• **Data to examine**:
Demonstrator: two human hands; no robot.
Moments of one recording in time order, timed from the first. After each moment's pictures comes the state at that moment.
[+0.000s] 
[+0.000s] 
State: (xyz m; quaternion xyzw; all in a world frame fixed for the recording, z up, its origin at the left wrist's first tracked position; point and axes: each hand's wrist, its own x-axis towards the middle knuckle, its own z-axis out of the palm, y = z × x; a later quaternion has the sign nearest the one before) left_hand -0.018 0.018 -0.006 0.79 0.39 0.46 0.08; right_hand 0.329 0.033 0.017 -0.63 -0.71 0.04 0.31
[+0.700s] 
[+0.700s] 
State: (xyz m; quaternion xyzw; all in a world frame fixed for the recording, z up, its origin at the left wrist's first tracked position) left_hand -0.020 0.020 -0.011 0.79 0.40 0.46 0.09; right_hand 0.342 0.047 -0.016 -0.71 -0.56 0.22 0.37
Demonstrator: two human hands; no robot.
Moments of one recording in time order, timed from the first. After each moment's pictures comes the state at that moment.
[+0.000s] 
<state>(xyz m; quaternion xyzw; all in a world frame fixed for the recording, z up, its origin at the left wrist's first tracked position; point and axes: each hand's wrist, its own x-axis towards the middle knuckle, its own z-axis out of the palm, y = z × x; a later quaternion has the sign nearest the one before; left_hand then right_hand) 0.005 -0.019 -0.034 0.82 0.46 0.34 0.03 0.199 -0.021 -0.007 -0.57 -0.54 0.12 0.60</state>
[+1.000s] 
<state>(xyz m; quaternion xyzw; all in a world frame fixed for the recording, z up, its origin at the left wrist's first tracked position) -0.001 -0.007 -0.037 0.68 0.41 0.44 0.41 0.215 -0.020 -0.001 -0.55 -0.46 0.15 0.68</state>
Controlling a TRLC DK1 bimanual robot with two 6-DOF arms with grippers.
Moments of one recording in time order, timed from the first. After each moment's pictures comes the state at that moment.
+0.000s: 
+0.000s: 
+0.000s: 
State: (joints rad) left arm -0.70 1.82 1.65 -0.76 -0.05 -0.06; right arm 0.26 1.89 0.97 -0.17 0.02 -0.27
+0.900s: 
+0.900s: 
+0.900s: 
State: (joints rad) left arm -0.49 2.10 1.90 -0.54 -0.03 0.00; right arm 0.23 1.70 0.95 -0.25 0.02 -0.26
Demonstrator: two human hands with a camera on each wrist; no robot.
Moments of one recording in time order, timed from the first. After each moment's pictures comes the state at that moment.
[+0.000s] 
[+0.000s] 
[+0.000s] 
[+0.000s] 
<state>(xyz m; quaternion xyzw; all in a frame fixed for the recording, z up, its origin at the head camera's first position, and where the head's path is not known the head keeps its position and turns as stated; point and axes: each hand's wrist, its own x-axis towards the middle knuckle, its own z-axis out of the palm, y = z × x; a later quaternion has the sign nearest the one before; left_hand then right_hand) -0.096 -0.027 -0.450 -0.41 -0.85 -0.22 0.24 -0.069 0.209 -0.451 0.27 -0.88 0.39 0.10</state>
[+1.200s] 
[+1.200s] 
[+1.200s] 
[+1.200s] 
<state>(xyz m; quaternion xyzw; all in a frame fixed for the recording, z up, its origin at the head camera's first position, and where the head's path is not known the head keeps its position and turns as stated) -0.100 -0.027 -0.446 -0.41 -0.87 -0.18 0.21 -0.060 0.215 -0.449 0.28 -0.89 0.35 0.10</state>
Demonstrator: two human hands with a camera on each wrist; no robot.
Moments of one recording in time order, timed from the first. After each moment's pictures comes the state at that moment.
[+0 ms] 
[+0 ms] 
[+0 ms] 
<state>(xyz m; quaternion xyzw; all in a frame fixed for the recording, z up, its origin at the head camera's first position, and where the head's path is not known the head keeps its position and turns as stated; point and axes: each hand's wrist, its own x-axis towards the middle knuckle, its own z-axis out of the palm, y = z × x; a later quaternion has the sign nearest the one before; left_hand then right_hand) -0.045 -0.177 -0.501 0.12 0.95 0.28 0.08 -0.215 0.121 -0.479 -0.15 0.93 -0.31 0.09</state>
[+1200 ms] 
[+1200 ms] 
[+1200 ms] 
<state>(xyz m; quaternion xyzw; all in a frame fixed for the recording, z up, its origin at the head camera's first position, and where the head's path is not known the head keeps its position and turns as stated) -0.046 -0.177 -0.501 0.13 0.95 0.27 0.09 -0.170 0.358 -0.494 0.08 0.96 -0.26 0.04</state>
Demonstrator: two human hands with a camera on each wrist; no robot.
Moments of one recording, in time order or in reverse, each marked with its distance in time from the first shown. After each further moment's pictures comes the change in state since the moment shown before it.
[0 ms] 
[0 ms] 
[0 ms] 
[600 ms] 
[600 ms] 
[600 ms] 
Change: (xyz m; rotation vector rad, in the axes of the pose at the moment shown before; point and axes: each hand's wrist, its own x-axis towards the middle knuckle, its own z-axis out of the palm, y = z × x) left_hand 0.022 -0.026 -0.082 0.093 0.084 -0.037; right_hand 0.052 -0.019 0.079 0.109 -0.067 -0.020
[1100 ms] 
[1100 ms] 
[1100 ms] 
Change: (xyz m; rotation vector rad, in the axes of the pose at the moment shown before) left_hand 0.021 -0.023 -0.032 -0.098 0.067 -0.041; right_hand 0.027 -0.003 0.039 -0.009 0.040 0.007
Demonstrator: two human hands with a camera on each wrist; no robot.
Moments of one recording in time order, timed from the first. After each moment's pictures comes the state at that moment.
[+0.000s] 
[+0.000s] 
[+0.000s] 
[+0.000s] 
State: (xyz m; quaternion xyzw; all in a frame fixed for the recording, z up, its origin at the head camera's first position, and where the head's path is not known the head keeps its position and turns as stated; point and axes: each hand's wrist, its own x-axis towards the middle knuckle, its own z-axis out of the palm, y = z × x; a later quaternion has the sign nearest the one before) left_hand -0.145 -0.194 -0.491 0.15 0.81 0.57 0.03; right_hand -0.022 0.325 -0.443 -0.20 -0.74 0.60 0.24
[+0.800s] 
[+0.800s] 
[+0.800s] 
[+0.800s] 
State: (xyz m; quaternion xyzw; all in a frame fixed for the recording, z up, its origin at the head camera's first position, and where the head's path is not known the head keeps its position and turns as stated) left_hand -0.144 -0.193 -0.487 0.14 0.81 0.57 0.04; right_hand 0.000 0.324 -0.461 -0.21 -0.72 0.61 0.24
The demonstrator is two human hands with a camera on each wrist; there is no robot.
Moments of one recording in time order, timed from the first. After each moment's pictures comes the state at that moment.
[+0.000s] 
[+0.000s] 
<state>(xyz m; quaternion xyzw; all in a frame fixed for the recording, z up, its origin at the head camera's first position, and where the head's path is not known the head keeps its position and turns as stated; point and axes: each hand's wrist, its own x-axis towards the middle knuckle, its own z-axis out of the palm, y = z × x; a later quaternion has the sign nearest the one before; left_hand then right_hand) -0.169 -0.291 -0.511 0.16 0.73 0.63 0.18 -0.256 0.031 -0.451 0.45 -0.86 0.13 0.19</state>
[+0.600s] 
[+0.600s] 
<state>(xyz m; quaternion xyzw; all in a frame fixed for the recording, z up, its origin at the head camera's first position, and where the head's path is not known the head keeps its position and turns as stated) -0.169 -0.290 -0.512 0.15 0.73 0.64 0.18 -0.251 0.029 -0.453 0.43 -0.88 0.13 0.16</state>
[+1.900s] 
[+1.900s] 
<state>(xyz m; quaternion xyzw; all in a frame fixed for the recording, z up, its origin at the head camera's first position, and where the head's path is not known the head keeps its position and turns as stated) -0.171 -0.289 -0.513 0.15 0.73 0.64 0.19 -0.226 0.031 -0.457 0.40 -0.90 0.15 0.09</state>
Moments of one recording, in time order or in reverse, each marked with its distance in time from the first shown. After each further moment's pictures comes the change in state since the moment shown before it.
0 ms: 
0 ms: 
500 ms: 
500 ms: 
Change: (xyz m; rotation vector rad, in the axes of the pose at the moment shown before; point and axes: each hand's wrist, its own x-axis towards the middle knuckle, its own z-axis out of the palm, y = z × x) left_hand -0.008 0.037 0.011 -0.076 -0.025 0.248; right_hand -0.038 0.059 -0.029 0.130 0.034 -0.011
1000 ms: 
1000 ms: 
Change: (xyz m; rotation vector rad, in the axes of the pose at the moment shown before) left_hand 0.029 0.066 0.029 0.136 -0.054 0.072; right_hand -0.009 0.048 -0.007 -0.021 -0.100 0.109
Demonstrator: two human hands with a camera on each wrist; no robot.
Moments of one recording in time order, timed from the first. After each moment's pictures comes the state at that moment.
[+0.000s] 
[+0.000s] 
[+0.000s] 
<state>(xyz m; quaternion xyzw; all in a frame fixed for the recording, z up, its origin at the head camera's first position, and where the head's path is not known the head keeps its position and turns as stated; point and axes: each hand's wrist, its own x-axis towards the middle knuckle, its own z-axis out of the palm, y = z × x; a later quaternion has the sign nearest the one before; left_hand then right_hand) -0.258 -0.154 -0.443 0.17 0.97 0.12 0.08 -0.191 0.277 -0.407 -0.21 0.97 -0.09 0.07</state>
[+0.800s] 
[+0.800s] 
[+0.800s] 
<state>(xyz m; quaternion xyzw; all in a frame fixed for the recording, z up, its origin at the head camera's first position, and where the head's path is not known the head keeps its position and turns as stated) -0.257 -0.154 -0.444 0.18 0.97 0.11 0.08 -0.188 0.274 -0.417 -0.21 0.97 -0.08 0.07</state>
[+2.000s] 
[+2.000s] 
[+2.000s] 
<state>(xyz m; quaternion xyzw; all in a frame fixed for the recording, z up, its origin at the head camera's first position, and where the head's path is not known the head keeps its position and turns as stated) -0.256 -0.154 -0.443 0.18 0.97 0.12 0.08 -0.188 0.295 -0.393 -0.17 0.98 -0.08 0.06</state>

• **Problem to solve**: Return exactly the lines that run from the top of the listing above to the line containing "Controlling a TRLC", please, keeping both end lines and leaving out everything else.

• **Exercise result**:
Demonstrator: two human hands; no robot.
Moments of one recording in time order, timed from the first. After each moment's pictures comes the state at that moment.
[+0.000s] 
[+0.000s] 
State: (xyz m; quaternion xyzw; all in a world frame fixed for the recording, z up, its origin at the left wrist's first tracked position; point and axes: each hand's wrist, its own x-axis towards the middle knuckle, its own z-axis out of the palm, y = z × x; a later quaternion has the sign nearest the one before) left_hand -0.018 0.018 -0.006 0.79 0.39 0.46 0.08; right_hand 0.329 0.033 0.017 -0.63 -0.71 0.04 0.31
[+0.700s] 
[+0.700s] 
State: (xyz m; quaternion xyzw; all in a world frame fixed for the recording, z up, its origin at the left wrist's first tracked position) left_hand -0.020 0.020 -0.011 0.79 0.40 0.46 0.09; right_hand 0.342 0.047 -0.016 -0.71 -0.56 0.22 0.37
Demonstrator: two human hands; no robot.
Moments of one recording in time order, timed from the first. After each moment's pictures comes the state at that moment.
[+0.000s] 
<state>(xyz m; quaternion xyzw; all in a world frame fixed for the recording, z up, its origin at the left wrist's first tracked position; point and axes: each hand's wrist, its own x-axis towards the middle knuckle, its own z-axis out of the palm, y = z × x; a later quaternion has the sign nearest the one before; left_hand then right_hand) 0.005 -0.019 -0.034 0.82 0.46 0.34 0.03 0.199 -0.021 -0.007 -0.57 -0.54 0.12 0.60</state>
[+1.000s] 
<state>(xyz m; quaternion xyzw; all in a world frame fixed for the recording, z up, its origin at the left wrist's first tracked position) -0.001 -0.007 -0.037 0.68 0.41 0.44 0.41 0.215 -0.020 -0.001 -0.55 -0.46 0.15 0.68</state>
Controlling a TRLC DK1 bimanual robot with two 6-DOF arms with grippers.

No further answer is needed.